▶ _DIRECTIONS FOR THIS TASK_:
Would you restate each line of the data below word for word, without its pictures?

▶ _DATA EXTRACT_:
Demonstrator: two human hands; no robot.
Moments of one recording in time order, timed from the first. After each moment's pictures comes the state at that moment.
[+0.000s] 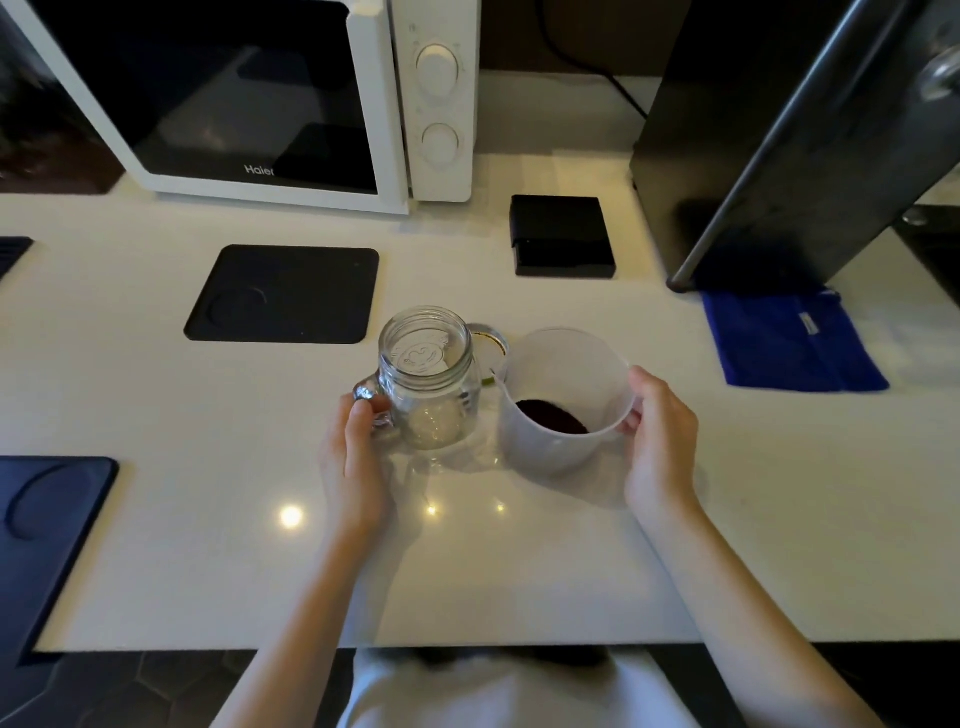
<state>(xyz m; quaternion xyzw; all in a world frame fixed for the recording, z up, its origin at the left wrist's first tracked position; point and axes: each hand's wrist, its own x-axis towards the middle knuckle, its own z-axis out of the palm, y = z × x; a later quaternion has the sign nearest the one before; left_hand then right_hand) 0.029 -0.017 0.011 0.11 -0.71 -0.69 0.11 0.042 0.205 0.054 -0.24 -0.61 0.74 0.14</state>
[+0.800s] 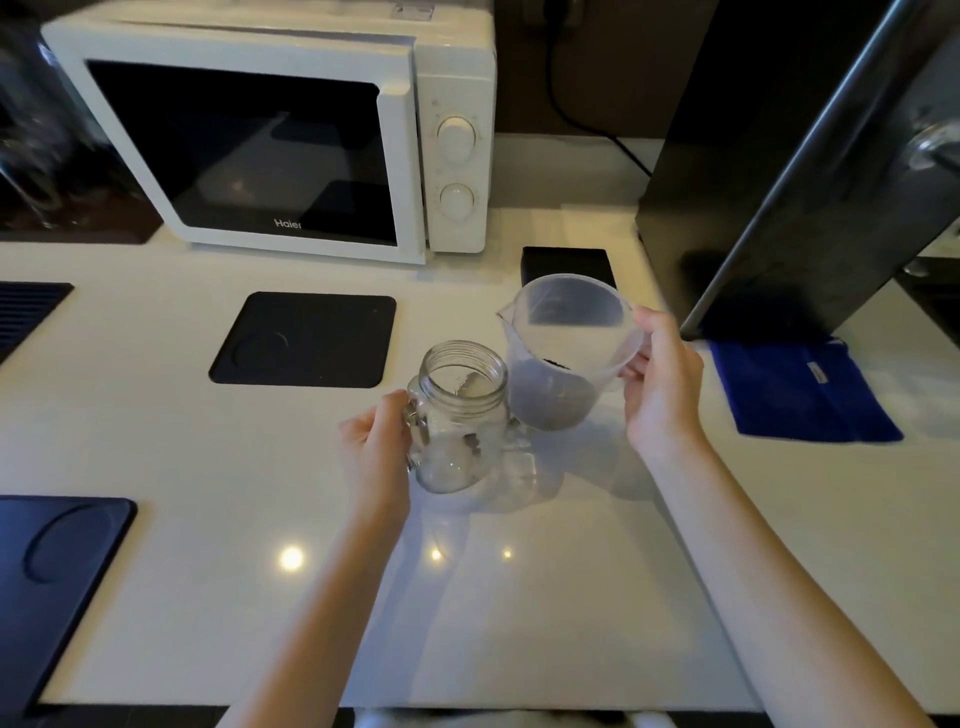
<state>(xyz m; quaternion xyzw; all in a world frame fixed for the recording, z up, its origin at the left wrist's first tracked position) -0.009 -0.001 0.052 0.17 -0.64 -0.74 0.12 -0.024 0.202 0.110 -0.21 -0.56 0.79 0.15</state>
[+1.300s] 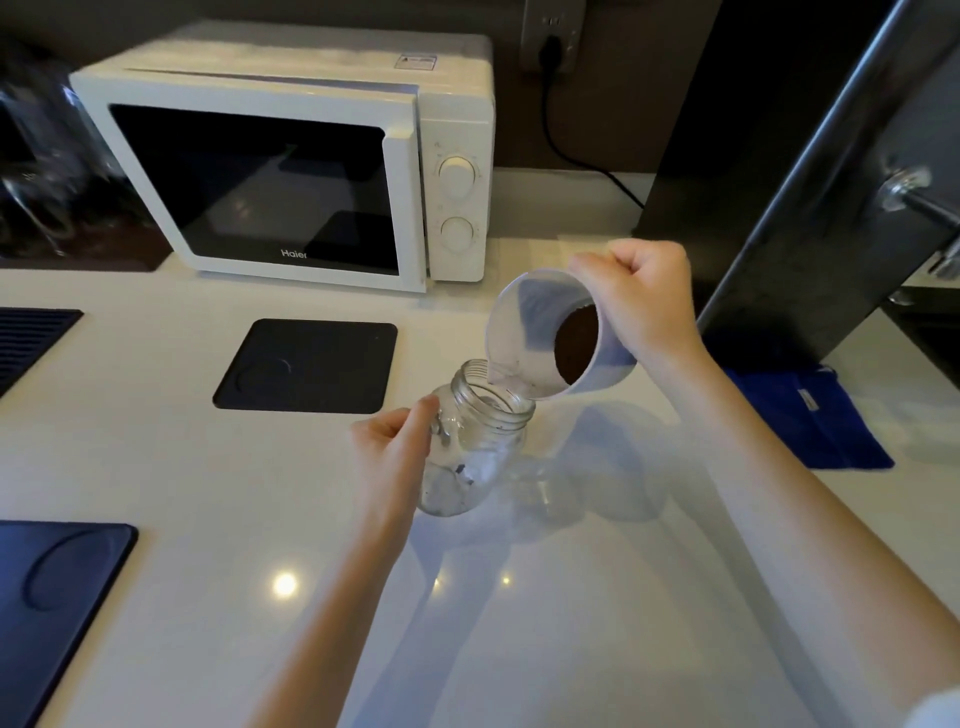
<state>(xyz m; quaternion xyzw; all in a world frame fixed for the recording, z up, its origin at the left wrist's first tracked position) -0.008 0.005 0.081 0.11 -0.71 -0.69 0.12 -0.070 0.199 0.172 0.04 -0.82 0.51 0.26</state>
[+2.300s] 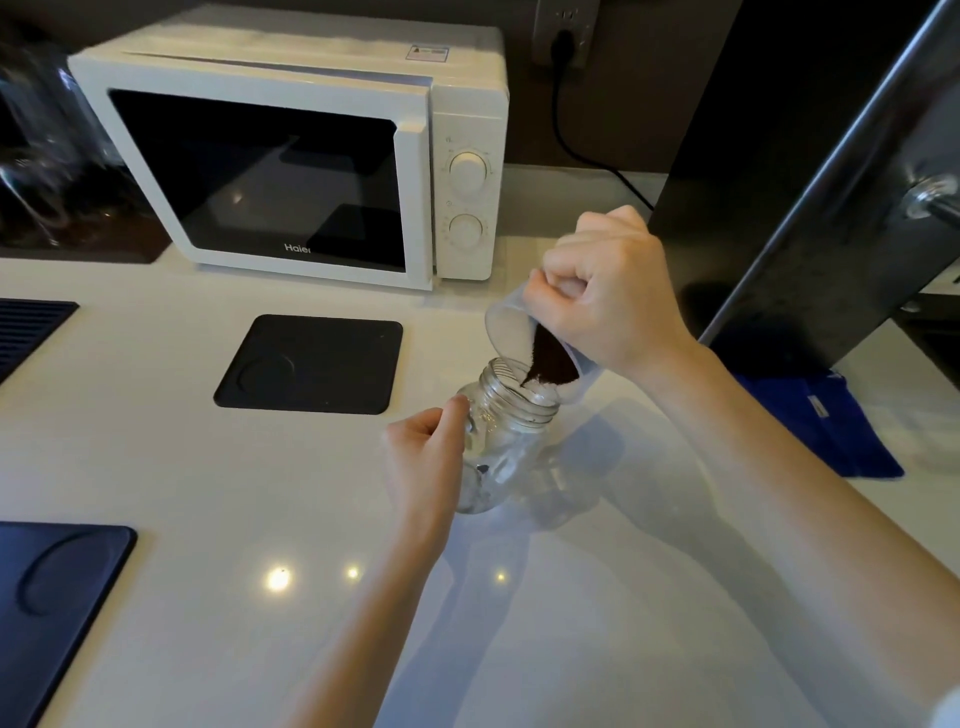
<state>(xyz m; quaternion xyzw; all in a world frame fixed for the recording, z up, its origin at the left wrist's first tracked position) -0.014 0.024 0.074 0.13 -0.72 -0.67 0.12 -0.067 0.164 0.194 0.30 -0.85 0.22 0.38</state>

▶ _SOLUTION_:
Demonstrator: two human hands; no robot.
Moments of one recording in time order, timed from the first. After each moment's pictures comes the state at that moment.
[+0.000s] 
<state>(xyz m; quaternion xyzw; all in a world frame fixed for the recording, z up, its origin at the left wrist's first tracked position; point and axes: each hand's wrist, its own x-axis towards the middle knuckle, its own z-axis out of the palm, y = z × x; a later quaternion has the sign nearest the one before; left_hand then right_hand) 0.029 -0.017 0.011 0.11 -0.71 -0.69 0.11 0.042 0.205 0.054 -0.24 -0.61 0.74 0.14</state>
[+0.800s] 
<state>(xyz m; quaternion xyzw; all in a world frame fixed for the recording, z up, its origin at the left wrist's first tracked position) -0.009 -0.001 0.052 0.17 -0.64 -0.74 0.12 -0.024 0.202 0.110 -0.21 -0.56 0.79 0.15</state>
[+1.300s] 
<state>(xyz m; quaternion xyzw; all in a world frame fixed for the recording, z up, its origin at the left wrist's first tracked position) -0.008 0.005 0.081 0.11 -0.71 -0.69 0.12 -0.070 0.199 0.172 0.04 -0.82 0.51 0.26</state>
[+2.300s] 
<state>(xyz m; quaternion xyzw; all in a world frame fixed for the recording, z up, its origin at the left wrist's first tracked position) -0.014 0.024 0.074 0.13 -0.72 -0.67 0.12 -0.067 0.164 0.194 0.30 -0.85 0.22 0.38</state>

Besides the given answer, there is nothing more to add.